What does an imp—a lowly vassal, lowest of the low—even say to that? Nothing. The two imps kneeled and lowered their heads as far as possible.
Their lord sent them back to their room until morning. The star of the night, meanwhile, would stay in the game room and keep sulking.
***
Demons, as you know, don’t sleep. They can enter a state like stasis or an insect’s torpor, but the change is almost entirely physical, not mental. It’s much harder for a demon to lose consciousness than it is for a mortal.
Felicity chose to spend that night sitting in silence on her straw pile, her face turned to the wall.
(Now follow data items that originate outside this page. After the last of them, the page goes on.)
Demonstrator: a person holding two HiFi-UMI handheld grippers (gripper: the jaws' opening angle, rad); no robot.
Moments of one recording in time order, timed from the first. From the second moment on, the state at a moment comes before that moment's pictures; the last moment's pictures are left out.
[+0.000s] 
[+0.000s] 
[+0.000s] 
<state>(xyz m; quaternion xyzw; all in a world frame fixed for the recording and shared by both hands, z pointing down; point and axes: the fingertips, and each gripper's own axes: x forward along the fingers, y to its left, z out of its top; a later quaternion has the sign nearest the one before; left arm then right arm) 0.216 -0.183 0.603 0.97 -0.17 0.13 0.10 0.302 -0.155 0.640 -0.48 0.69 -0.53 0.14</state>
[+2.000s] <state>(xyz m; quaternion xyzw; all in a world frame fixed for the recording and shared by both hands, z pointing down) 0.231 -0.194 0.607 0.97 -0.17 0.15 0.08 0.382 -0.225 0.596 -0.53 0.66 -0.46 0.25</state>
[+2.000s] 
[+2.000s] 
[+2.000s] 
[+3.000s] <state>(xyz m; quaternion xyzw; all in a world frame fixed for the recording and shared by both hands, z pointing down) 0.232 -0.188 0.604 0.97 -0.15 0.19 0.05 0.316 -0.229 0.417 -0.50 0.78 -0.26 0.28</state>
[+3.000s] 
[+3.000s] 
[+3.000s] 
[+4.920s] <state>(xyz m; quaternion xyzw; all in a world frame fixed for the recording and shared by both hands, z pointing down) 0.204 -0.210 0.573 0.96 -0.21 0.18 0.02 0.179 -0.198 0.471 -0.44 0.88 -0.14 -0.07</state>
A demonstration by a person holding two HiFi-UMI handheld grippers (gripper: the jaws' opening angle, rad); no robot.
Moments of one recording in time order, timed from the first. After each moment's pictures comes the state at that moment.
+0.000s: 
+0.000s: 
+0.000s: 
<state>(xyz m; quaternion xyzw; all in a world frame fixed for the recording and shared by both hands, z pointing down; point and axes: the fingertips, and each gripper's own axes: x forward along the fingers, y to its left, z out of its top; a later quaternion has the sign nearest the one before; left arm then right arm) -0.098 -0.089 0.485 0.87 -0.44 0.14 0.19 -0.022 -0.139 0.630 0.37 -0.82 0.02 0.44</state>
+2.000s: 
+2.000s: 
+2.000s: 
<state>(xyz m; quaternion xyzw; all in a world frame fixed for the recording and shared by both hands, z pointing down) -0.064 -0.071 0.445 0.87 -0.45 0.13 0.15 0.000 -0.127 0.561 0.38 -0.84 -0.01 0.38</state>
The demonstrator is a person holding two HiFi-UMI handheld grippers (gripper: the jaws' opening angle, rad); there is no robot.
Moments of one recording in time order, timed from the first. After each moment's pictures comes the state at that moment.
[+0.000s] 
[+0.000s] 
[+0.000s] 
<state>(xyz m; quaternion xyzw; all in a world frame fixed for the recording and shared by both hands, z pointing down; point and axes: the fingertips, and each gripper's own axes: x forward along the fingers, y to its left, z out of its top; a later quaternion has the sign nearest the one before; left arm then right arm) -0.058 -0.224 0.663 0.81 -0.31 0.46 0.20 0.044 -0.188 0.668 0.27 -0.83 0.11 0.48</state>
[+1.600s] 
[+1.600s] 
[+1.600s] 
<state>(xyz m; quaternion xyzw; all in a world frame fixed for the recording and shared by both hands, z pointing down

She liked to say she was meditating. It was obvious by the ever-shifting look on her face that she was running over her day's complaints tens of thousands of times.
Dodd, however, had some new plans and findings to think about.
Though she didn’t keep any belts or purses on her, she had managed to slip what Dobie gave her underneath the mat in the master bathroom. She’d taken that with her into the servants’ quarters. She cradled it in her hands and looked at it now.
The twelvetype card. It still had a faint twinkle to it. Now instead of showing three images—three possibilities—it had changed into one. It could have been either the Spy, the Chameleon, or the Impostor. Turned out it really was the Impostor, as Dodd had long suspected. If Lord Nightfall had been the Spy, they would’ve been pulling off this ruse with panache. If they’d been a Chameleon, they would've well and truly transformed—they would be a complete, total, not-at-all-shameful demon.
Instead, they were a fluke.
Plus, they were from Earth or something (?).
Dodd slid the twelvetype card underneath an old rusted shield. Now it was just her on the straw pile...her and Dobie’s second gift, one even more last-minute than the card.
She rubbed the fine, ashen coat of a ticket back to Hellfloes.
If Felicity had been holding it, she’d see nothing more than a chance to go find a better, more natural job. But Dodd was feeling more...detective-y.